Quell’involontario sketch era passato di bocca in bocca e, a ogni ricorrenza, veniva ripetuto da uno qualsiasi dei commensali: era uno dei copioni condivisi di quella tragicommedia intitolata “memorie famigliari”.

Mi muovo sul sedile.
Provo a chiudere gli occhi, mi forzo per tentare di dormire. Ma nulla; non mi resta altro che giocare con uno degli elastici che porto al polso.
Quand’è successo?, mi chiedo.
Quand’è che sono invecchiati?
Quest’estate, quando sono tornata per i cinque giorni di autonomia che ho prima di mostrare segni di insofferenza, li ho trovati tutti più acciaccati di come ricordavo: mio padre si lamentava per il mal di schiena, mia madre per i denti e la nonna era stranamente inappetente. Non aveva rinunciato però al suo piacere: il vino. Al pranzo di Ferragosto lei era a capotavola, e io al suo fianco; le avevano versato soltanto due dita di rosso allungato con l’acqua: lei mi ha dato di gomito e si è fatta passare la bottiglia, con gli occhi lucenti di furbizia.
Cosa mi sto perdendo?
È una domanda che mi faccio da un po’, ma non l’avevo avvertita mai con l’urgenza di questo viaggio interminabile nella notte, accartocciata sul sedile di un autobus che sta tagliando l’Italia. E che vorrei sorpassasse a sinistra, ma pure a destra, che passasse sopra o sotto, che si mangiasse l’asfalto, i camion, le auto, che bruciasse gli autogrill.

Purché arrivi in tempo.

La prima telefonata l’ho ricevuta intorno a mezzogiorno: era la nonna.
Mi aveva fatto una videochiamata, voleva salutarmi e chiedermi com’era andato il viaggio, ma teneva il cellulare troppo vicino alla faccia, di lei vedevo soltanto la dentiera.
Ho provato a dirle di allontanarlo, ma non capiva, allora mi sono innervosita e l’ho liquidata, dicendole che ci saremmo sentite presto.

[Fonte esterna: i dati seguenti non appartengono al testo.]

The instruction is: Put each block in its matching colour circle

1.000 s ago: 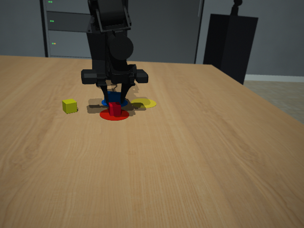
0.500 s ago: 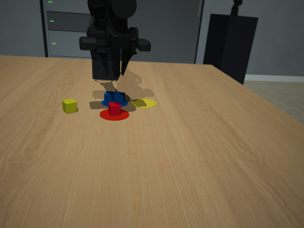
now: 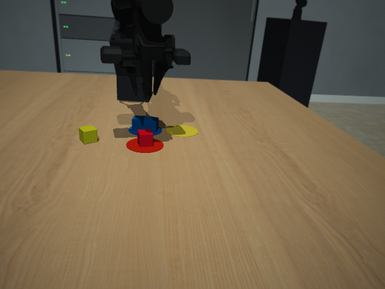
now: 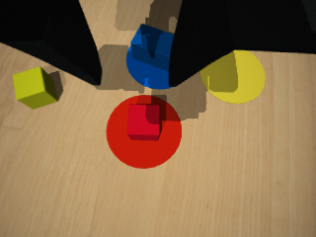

La seconda era una chiamata, invece, verso le quattro, da parte di mia madre: «Tutto bene il viaggio?»
«Al solito» le ho detto. È restata in silenzio.
«E voi tutto a posto?». Ancora silenzio.
«Oh, allora?» le ho chiesto.
«Ascolta, la nonna non si è sentita bene».
«Come sta?».
«L’hanno portata all’ospedale.»
E io, ora come allora: «Ma è vigile?»

Ho sentito dall’altra parte un singhiozzo represso: «Fa l’ortolana» e poi, quasi sussurrando: «Torna».